What is expected
Each line below must be reproduced exactly, though the pictures are to be dropped.

Dataset excerpt
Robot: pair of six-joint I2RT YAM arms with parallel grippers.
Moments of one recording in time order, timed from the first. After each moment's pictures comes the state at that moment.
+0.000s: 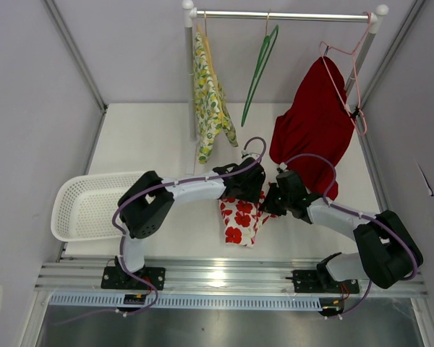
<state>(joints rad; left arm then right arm) -0.95 1.96 1.37 -0.37 -0.17 -0.57 0.52 1.35 0.57 -0.09 -0.12 0.74</state>
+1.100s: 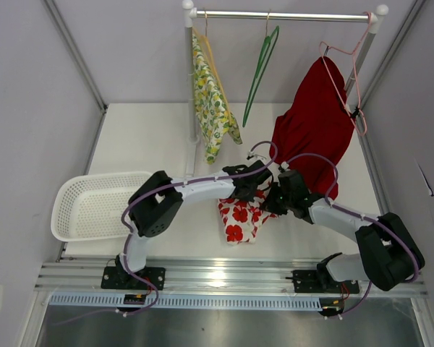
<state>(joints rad) -0.98 2.05 1.49 -0.52 -0.33 -0.51 0.50 1.34 0.57 -0.08 -0.14 0.74</state>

Completed task
Robot: pair of six-joint I2RT YAM arms with parallel grippers.
Moments of one recording in time order, timed from the first. After each moment's pictures comes the state at that moment.
+0.000s: 
<state>(joints rad; left arm then right arm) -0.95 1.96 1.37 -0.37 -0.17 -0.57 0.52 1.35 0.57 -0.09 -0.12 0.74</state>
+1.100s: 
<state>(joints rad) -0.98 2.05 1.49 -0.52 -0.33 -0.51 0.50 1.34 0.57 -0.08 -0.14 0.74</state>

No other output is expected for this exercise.